EDIT As @jpmc26 has noted in the comments, it is quite possible to do joins without exact matches using BETWEEN with > and/or < conditions, for example:
SELECT * FROM x JOIN y ON x.timestamp BETWEEN y.start_timestamp AND y.end_timestamp.
So, perhaps a spatial join should be thought of as a 2 dimensional (or 3-dimensional, with the sfgcal extension) analog of a join involving BETWEEN, > and/or < conditions.
I still maintain that in the vast majority of cases, both in the wild and in text books, non-spatial joins are done on exact matches, whereas a spatial join on contains, within, intersects, etc conditions are implicitly based on ranges, while recognizing the usefulness of the comment.
You are just adding location or proximity attribute data to your tabular query. If I have a sales order code number on in an order table, then in a "classical" join I might just look up the description of that sales order code number. If that same order table also has, say, an x_coord and y_coord column, I can use those values to find out sales districts or other location based information. Now if the order table had an area code to find the same sales district, then there's no real difference to a spatial join and a classical join. Both have accomplished the same goal: You have the sales district. I had to think of the spatial column as just another foreign key to get to this idea. However, if you look at the spatial column, it just doesn't look the same as sales order code "BR549".
Where spatial starts excelling over the lookup idea is in proximity analysis or finding other district information that you don't have by the example sales district code. What if you want to know about a hotel or event that occurred near where the sales took place. The spatial query allows you to and another spatial layer or table to query on spatially. That means you don't have to go back to your order table to add an attribute for the new layer so that you can query on the join columns.
Where the classical approach may feel superior to a "classical" database user is that primary/foreign keys provide a feeling of keeping connecting data clean by the constraints on the data. In the spatial world, you'd want to make sure that you are in the same coordinate systems and your boundaries are in good condition. You'd also want to make sure that your point data in the orders table is accurate to begin with or in the correct location based on some tolerance. The nosql crowd would say that you don't need some of these "classical" constraints.

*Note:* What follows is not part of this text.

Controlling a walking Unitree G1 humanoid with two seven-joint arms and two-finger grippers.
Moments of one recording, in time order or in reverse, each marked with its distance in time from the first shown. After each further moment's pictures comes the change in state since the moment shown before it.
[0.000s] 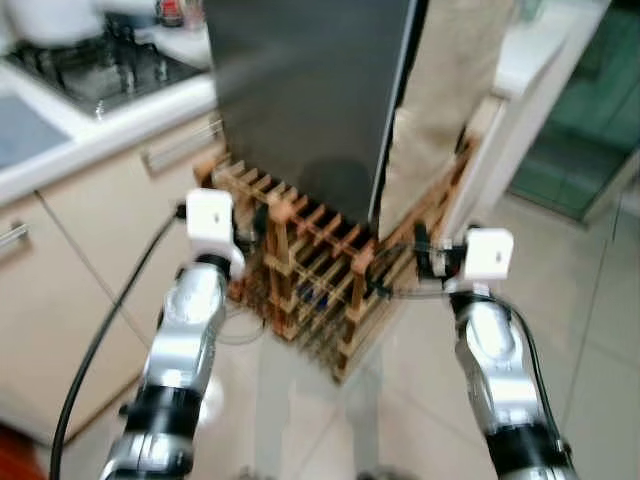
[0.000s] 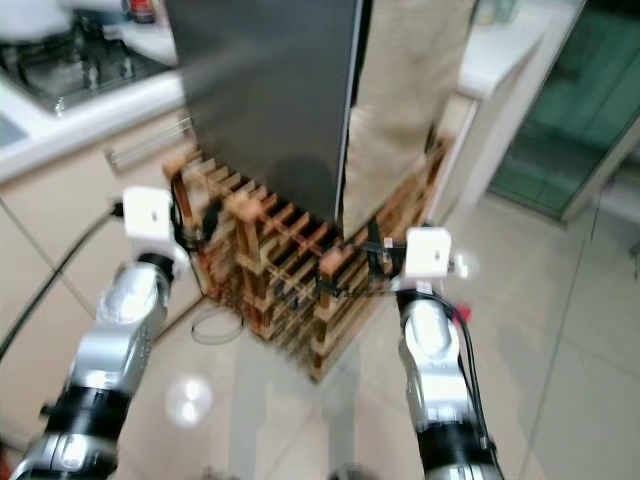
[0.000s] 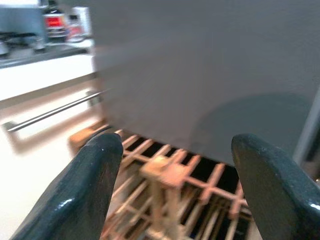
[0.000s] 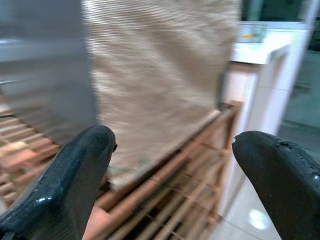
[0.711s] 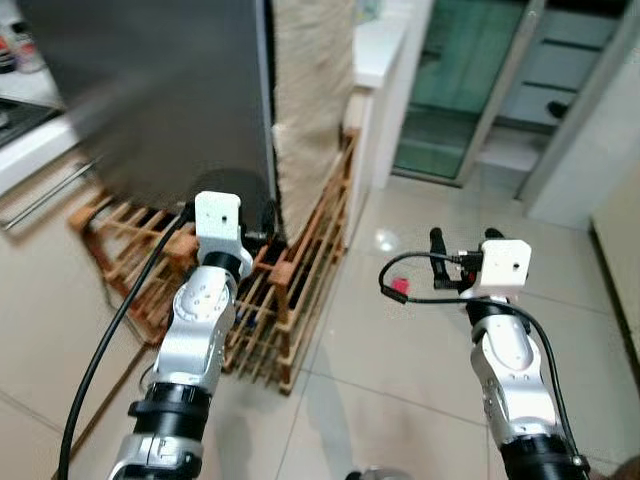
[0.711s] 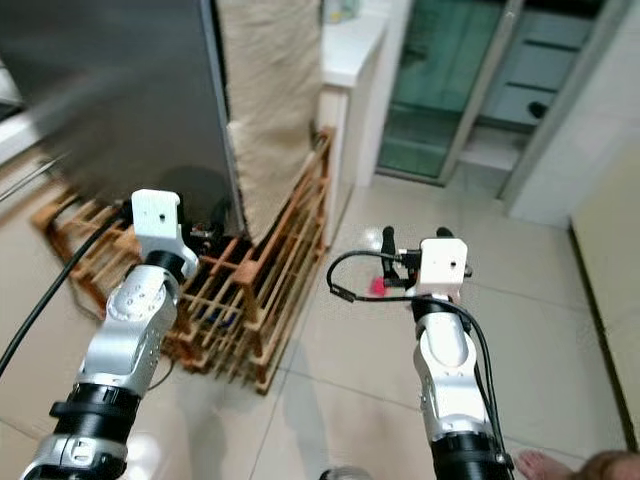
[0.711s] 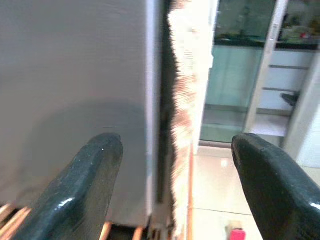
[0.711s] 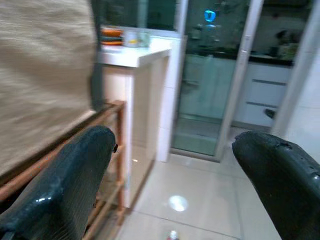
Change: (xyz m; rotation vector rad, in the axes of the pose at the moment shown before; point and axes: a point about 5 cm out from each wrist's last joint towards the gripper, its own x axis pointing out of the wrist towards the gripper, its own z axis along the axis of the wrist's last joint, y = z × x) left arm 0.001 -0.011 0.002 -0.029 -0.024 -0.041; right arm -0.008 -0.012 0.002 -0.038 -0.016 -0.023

I hope this helps. This reflects how I thought about the transition for the "classical" world into the "spatial" world. I thought about things I knew and related old query ideas to the new query ideas found in the spatial world.
Conceptually, nothing. A
JOIN simply pairs up rows based on whether a condition is true. In a spatial join, the condition is just a geometric operation on geometric data (e.g., two polygons must intersect). This does not change with spatial queries.
The reason a big deal is made of it is that spatial data is considerably more complex than other typical data types. They are a variable length, multidimensional amalgamation of several disparate pieces of data, and this means there is no obvious way to order them. The relationships between them are also more complicated as a result. Consider simple equality. What does it mean for polygon geometries to be equal? Does it mean they contain the exact same region of space, they are constructed with exactly the same vertices in exactly the same order, or something in between? All of these are valid definitions, but each one is useful only in very different contexts.

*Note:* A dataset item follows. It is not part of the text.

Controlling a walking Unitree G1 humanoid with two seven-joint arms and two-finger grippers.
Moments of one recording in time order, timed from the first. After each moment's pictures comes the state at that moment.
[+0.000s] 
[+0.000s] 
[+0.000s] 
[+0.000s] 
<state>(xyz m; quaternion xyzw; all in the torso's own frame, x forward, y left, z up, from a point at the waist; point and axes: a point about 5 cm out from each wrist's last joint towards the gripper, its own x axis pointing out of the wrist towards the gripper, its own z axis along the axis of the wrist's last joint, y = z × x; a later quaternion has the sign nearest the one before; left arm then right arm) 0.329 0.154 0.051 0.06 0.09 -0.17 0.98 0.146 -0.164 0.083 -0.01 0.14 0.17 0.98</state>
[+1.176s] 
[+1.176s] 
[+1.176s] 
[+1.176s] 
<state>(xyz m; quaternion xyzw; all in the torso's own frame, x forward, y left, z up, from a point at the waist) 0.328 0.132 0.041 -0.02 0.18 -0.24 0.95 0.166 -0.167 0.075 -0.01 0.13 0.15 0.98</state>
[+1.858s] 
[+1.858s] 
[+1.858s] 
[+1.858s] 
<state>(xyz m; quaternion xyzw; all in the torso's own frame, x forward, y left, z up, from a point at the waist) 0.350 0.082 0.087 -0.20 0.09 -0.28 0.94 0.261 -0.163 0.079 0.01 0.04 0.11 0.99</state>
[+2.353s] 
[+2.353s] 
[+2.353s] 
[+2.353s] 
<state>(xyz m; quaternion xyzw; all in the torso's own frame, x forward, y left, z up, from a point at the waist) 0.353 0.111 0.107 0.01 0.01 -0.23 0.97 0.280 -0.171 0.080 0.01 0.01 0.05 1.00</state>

This complexity makes both indexing and querying efficiently more difficult. Performance is usually improved using bounding box filtering (possibly via an R-Tree index) or grid spatial indexes. Even with these improvements, the overall operation is often still more expensive than with simpler data types, where the simplicity of the data, the more simply defined relations, and the obvious ordering make it easier to leverage clever index structures and statistical analysis to automatically optimize queries.